Task prompt> Copy nothing but the lines below running from the line containing "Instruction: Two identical" through the line containing "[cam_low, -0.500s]", both end lines included.

[Saved entries]
[Start of section]
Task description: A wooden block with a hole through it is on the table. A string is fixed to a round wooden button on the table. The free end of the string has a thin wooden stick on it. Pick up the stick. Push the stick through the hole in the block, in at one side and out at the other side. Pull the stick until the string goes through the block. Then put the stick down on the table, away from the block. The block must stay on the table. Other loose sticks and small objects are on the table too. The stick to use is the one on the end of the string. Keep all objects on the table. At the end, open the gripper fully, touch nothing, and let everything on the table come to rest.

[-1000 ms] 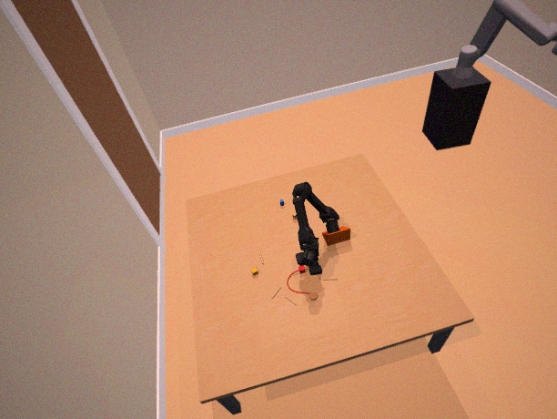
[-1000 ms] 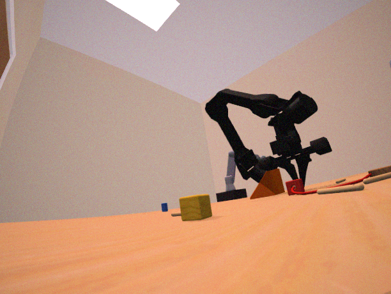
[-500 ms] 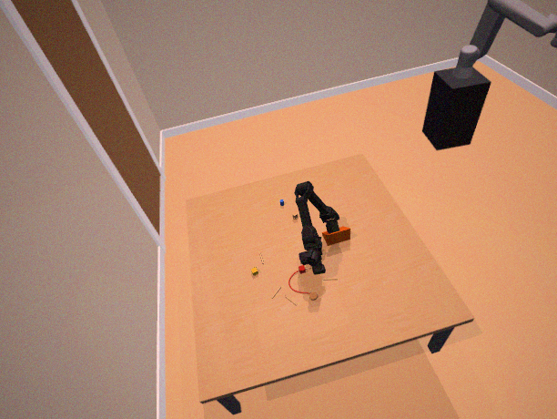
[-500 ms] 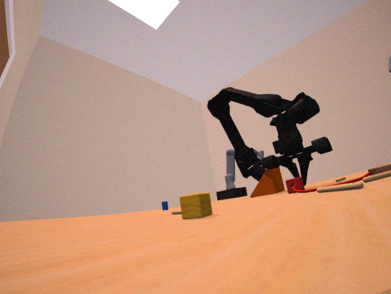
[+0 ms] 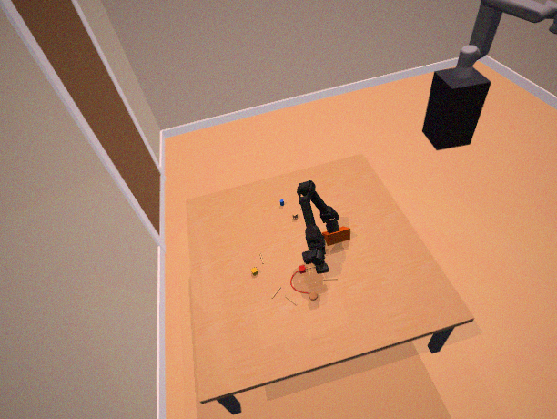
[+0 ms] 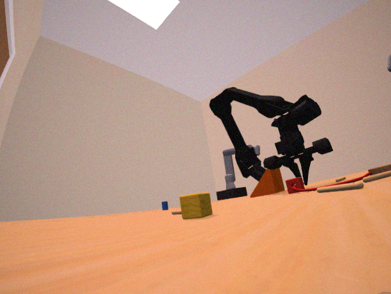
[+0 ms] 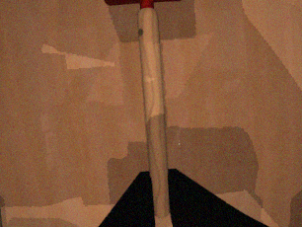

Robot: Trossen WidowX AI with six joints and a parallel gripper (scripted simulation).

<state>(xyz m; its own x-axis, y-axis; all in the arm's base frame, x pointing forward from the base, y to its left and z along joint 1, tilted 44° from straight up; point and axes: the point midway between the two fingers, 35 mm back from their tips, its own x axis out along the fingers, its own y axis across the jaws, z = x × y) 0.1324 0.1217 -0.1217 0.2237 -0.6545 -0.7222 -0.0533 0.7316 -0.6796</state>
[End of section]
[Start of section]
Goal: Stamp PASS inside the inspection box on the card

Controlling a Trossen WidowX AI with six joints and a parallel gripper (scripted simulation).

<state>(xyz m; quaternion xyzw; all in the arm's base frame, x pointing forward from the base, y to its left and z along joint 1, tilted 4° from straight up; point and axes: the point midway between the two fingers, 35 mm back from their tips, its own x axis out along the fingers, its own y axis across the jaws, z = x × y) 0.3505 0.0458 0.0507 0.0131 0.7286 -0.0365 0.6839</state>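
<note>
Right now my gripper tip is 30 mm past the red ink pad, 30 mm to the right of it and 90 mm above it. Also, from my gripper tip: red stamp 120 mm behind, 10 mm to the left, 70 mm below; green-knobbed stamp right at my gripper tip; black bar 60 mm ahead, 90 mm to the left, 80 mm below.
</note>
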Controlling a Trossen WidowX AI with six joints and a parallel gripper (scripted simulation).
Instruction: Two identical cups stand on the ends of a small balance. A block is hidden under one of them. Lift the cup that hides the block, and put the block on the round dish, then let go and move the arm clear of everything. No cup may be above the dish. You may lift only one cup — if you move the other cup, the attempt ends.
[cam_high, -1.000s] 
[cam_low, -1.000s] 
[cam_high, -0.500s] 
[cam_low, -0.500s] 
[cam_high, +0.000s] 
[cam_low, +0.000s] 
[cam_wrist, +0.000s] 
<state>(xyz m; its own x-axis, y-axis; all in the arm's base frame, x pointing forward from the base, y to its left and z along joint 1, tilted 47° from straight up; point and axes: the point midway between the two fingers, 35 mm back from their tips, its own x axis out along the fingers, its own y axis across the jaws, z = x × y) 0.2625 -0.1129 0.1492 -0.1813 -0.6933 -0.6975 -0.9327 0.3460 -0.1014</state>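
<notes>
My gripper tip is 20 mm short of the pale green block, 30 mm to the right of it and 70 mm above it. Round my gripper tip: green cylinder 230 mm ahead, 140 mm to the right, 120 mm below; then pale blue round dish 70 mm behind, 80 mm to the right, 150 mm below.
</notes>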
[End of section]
Answer for this exercise>
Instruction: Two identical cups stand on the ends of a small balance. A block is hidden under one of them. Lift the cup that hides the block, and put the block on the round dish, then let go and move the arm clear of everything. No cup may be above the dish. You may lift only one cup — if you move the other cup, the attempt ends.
[cam_high, -1.000s] 
[cam_low, -1.000s] 
[cam_high, -0.500s] 
[cam_low, -0.500s] 

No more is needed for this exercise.